**Problem description:**
Nothing outside the stretch is wanted. Repeat exactly the lines of the listing below from the one that contains "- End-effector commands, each" through the one that contains "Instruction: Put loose", both ends included.

Start of Supplied material

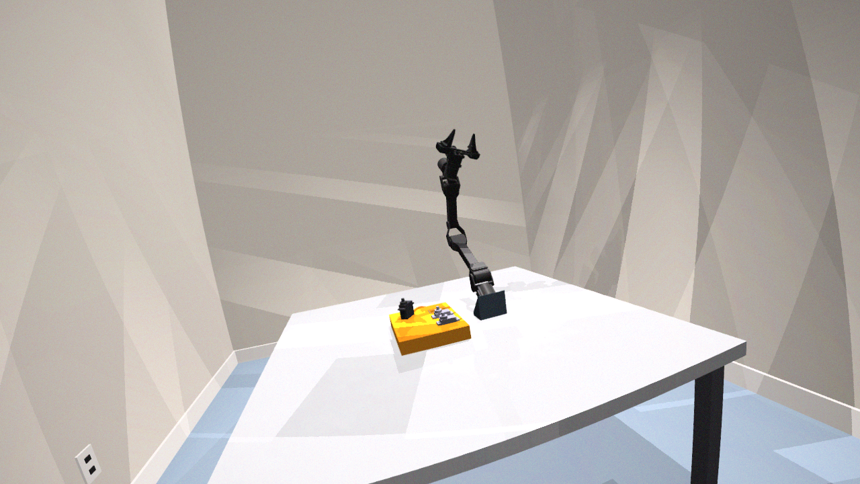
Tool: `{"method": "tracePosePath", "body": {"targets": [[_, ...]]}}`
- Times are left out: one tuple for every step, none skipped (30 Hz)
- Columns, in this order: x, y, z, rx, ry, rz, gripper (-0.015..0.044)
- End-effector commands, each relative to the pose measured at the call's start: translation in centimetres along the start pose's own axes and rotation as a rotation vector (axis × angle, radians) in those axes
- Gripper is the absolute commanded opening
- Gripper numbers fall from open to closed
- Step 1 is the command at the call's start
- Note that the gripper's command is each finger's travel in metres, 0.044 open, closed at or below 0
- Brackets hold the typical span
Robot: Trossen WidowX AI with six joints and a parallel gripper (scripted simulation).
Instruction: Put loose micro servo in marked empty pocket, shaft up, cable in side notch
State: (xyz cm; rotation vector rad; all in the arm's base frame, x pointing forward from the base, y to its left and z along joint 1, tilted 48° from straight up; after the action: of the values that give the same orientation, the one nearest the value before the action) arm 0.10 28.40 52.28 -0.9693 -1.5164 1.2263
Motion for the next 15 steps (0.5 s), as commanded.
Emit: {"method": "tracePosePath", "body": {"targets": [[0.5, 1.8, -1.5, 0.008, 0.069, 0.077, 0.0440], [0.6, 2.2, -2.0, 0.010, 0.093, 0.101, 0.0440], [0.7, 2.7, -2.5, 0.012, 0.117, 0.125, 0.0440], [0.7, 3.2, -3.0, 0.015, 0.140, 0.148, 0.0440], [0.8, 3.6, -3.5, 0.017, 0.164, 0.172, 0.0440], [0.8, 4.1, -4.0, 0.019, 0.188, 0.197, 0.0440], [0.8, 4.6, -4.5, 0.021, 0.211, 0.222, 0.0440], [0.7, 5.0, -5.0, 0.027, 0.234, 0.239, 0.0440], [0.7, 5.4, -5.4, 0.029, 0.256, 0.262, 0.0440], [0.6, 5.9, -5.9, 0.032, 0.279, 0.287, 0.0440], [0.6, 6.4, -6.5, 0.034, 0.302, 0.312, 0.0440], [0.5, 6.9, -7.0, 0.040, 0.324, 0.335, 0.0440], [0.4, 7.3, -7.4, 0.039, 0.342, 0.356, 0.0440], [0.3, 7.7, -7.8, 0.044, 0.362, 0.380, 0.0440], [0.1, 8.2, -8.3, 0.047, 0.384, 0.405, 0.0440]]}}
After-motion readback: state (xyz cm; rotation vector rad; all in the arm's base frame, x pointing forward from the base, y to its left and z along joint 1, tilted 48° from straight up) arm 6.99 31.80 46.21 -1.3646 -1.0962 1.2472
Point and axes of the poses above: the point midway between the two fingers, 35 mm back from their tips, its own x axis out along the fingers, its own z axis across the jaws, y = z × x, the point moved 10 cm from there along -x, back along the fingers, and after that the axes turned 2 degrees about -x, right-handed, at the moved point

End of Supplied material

**Exercise answer:**
- End-effector commands, each relative to the pose measured at the call's start: translation in centimetres along the start pose's own axes and rotation as a rotation vector (axis × angle, radians) in those axes
- Gripper is the absolute commanded opening
- Gripper numbers fall from open to closed
- Step 1 is the command at the call's start
- Note that the gripper's command is each finger's travel in metres, 0.044 open, closed at or below 0
- Brackets hold the typical span
Robot: Trossen WidowX AI with six joints and a parallel gripper (scripted simulation).
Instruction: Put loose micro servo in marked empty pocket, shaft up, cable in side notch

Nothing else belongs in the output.